What you should do: Work through the material below and count the lines holding the word "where"; give that count and nothing more.

───── Source material ─────

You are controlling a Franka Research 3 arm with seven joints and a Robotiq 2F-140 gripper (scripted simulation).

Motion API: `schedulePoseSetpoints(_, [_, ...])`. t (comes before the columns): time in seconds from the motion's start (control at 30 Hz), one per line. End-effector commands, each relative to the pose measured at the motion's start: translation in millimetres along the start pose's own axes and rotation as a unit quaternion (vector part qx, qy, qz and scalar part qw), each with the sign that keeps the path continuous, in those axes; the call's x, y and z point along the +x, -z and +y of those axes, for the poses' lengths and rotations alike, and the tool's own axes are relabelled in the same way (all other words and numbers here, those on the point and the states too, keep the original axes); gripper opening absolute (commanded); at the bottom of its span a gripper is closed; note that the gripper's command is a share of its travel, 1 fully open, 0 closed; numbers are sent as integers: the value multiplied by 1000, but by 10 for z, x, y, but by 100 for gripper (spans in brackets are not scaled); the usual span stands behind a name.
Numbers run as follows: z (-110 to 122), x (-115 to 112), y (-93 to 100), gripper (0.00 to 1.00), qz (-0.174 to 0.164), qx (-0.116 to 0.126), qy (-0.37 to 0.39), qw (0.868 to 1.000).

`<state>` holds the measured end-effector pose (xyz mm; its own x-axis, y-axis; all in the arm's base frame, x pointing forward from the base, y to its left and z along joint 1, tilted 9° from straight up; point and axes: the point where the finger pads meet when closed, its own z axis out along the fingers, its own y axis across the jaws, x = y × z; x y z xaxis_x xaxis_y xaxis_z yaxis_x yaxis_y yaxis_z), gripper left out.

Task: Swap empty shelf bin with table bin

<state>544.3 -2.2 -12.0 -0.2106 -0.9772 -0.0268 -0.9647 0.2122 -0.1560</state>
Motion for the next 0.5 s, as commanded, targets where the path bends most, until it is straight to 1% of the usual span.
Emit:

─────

Solution to this exercise: 2